Action item
Would you set down all of the entries below exactly as they stand?

Data records
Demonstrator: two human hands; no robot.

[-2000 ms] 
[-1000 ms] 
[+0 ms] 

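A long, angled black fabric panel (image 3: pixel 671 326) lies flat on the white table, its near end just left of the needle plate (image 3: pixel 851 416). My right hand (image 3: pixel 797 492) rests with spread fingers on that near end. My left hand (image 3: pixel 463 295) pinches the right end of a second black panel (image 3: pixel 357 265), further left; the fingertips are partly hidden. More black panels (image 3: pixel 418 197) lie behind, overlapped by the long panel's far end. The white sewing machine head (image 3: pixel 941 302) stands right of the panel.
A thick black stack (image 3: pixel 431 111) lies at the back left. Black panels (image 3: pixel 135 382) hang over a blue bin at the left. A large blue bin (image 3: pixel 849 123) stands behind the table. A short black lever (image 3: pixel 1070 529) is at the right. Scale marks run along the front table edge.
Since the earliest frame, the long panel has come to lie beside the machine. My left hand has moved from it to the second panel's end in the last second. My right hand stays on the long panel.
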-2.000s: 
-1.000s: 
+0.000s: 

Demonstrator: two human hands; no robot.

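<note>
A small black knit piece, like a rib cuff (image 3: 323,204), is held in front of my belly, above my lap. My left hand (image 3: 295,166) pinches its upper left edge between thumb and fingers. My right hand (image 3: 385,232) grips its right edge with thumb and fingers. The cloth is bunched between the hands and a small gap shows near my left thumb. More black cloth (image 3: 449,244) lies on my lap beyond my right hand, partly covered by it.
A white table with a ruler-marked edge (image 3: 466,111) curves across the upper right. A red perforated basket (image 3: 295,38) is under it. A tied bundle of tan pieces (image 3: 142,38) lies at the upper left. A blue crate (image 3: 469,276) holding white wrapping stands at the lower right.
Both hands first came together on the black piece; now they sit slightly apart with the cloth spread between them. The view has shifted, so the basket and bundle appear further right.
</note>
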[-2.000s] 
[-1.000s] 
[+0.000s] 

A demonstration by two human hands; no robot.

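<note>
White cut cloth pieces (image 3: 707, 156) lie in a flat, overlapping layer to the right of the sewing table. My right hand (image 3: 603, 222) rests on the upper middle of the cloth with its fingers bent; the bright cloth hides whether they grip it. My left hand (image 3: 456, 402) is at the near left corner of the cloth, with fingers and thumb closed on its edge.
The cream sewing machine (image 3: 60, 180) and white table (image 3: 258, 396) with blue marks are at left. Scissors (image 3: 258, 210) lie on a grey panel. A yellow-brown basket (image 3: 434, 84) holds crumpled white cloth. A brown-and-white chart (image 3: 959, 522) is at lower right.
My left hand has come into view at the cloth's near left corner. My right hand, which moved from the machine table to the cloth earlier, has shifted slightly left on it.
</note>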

Reply
Demonstrator: two human hands; no robot.

[-2000 ms] 
[-1000 ms] 
[+0 ms] 

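A long, angled black fabric panel (image 3: pixel 671 326) lies flat on the white table, its near end just left of the needle plate (image 3: pixel 851 416). My right hand (image 3: pixel 797 492) rests with spread fingers on that near end. My left hand (image 3: pixel 463 295) pinches the right end of a second black panel (image 3: pixel 357 265), further left; the fingertips are partly hidden. More black panels (image 3: pixel 418 197) lie behind, overlapped by the long panel's far end. The white sewing machine head (image 3: pixel 941 302) stands right of the panel.
A thick black stack (image 3: pixel 431 111) lies at the back left. Black panels (image 3: pixel 135 382) hang over a blue bin at the left. A large blue bin (image 3: pixel 849 123) stands behind the table. A short black lever (image 3: pixel 1070 529) is at the right. Scale marks run along the front table edge.
Since the earliest frame, the long panel has come to lie beside the machine. My left hand has moved from it to the second panel's end in the last second. My right hand stays on the long panel.
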-2.000s: 
-1.000s: 
+0.000s: 

Demonstrator: two human hands; no robot.

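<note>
A small black knit piece, like a rib cuff (image 3: 323,204), is held in front of my belly, above my lap. My left hand (image 3: 295,166) pinches its upper left edge between thumb and fingers. My right hand (image 3: 385,232) grips its right edge with thumb and fingers. The cloth is bunched between the hands and a small gap shows near my left thumb. More black cloth (image 3: 449,244) lies on my lap beyond my right hand, partly covered by it.
A white table with a ruler-marked edge (image 3: 466,111) curves across the upper right. A red perforated basket (image 3: 295,38) is under it. A tied bundle of tan pieces (image 3: 142,38) lies at the upper left. A blue crate (image 3: 469,276) holding white wrapping stands at the lower right.
Both hands first came together on the black piece; now they sit slightly apart with the cloth spread between them. The view has shifted, so the basket and bundle appear further right.
</note>
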[-2.000s] 
[-1.000s] 
[+0.000s] 

A demonstration by two human hands; no robot.

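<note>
White cut cloth pieces (image 3: 707, 156) lie in a flat, overlapping layer to the right of the sewing table. My right hand (image 3: 603, 222) rests on the upper middle of the cloth with its fingers bent; the bright cloth hides whether they grip it. My left hand (image 3: 456, 402) is at the near left corner of the cloth, with fingers and thumb closed on its edge.
The cream sewing machine (image 3: 60, 180) and white table (image 3: 258, 396) with blue marks are at left. Scissors (image 3: 258, 210) lie on a grey panel. A yellow-brown basket (image 3: 434, 84) holds crumpled white cloth. A brown-and-white chart (image 3: 959, 522) is at lower right.
My left hand has come into view at the cloth's near left corner. My right hand, which moved from the machine table to the cloth earlier, has shifted slightly left on it.
</note>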

No more output will be given.